Exercise goal:
Report all lines of the records that contain "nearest".

[Stored dataset items]
>>

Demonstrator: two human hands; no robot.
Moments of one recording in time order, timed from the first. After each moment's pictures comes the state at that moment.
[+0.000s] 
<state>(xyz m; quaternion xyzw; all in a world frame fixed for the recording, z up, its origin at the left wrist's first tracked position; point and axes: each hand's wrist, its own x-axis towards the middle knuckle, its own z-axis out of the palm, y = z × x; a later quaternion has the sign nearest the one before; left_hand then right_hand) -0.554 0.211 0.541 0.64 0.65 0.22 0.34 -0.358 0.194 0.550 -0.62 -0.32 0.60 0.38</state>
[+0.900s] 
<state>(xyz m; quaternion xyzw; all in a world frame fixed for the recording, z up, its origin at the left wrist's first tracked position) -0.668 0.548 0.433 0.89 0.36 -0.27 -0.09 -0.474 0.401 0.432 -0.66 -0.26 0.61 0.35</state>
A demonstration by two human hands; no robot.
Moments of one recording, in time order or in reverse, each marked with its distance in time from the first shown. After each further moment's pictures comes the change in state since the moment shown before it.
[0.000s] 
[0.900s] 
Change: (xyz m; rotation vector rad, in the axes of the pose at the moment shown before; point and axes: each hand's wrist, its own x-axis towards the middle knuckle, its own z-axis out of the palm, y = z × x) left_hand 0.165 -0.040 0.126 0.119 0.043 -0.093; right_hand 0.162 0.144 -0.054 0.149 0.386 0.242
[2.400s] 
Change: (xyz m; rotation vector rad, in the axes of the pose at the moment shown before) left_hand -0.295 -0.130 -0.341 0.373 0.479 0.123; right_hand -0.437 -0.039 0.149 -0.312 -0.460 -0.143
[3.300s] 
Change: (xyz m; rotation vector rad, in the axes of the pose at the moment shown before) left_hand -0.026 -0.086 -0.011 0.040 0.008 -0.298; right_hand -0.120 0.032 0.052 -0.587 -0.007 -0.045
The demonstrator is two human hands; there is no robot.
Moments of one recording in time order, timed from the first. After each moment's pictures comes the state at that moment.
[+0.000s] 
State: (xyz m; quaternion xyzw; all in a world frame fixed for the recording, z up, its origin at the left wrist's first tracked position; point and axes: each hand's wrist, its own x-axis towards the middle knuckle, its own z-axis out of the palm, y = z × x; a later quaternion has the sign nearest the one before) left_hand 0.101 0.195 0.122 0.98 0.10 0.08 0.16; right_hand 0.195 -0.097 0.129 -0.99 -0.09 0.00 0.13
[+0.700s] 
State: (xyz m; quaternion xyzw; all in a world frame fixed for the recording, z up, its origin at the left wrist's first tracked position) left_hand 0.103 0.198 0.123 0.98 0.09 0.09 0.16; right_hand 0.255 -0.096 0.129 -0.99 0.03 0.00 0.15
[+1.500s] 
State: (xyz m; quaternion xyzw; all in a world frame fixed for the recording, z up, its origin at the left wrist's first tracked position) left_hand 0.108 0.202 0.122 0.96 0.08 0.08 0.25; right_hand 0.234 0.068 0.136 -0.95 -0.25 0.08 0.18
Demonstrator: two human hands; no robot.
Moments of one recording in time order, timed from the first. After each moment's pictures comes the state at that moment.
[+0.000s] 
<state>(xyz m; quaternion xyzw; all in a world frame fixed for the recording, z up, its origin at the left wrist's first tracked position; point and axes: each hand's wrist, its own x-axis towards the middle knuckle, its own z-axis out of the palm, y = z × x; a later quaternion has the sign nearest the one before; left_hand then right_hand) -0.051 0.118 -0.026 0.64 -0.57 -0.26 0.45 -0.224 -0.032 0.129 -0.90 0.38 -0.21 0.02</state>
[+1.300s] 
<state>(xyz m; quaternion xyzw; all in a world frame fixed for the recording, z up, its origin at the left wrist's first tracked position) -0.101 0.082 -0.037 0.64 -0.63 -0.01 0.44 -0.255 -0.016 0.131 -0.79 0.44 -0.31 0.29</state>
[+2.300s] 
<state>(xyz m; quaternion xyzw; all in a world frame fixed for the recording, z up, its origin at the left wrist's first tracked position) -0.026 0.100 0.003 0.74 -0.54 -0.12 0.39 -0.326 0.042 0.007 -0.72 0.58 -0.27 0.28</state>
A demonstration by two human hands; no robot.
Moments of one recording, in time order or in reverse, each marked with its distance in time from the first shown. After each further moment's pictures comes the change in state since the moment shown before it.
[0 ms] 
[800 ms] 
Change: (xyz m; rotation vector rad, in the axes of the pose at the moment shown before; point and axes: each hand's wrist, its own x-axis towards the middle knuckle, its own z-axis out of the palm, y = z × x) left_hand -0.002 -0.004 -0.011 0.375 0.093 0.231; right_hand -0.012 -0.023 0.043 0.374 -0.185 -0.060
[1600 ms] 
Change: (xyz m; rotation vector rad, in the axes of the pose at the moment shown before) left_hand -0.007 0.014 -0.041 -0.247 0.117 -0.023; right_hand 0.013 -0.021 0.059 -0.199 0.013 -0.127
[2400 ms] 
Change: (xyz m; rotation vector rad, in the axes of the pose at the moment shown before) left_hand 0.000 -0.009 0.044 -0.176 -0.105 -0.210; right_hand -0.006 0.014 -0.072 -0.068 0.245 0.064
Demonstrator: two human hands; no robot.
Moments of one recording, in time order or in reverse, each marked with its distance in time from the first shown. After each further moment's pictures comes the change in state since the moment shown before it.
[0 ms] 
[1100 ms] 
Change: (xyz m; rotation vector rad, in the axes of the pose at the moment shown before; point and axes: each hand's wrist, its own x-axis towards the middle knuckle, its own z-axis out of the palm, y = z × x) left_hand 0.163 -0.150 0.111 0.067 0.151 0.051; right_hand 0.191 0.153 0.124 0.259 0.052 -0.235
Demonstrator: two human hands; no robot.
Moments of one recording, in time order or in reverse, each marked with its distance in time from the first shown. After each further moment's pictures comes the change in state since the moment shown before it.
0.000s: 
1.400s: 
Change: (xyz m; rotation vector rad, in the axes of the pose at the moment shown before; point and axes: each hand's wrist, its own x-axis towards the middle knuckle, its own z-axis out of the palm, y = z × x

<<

Task solution:
<state>(xyz m; quaternion xyzw; all in a world frame fixed for the recording, z up, its origin at the left wrist's first tracked position; point and axes: each hand's wrist, its own x-axis towards the middle knuckle, its own z-axis out of the palm, y = z × x; a later quaternion has the sign nearest the one before; left_hand then right_hand) -0.554 0.211 0.541 0.64 0.65 0.22 0.34 -0.358 0.194 0.550 -0.62 -0.32 0.60 0.38</state>
State: (xyz m; quaternion xyzw; all in a world frame fixed for the recording, z up, its origin at the left wrist's first tracked position; point and axes: each hand's wrist, its own x-axis towards the middle knuckle, its own z-axis out of the palm, y = z × x; a later quaternion has the sign nearest the one before) left_hand 0.101 0.195 0.122 0.98 0.10 0.08 0.16; right_hand 0.195 -0.097 0.129 -0.99 -0.09 0.00 0.13
<state>(xyz m; quaternion xyzw; all in a world frame fixed for the recording, z up, its origin at the left wrist's first tracked position; point and axes: each hand's wrist, its own x-axis towards the middle knuckle, its own z-axis out of the palm, y = z × x; a later quaternion has the sign nearest the one before; left_hand then right_hand) -0.051 0.118 -0.026 0.64 -0.57 -0.26 0.45 -0.224 -0.032 0.129 -0.90 0.38 -0.21 0.02</state>

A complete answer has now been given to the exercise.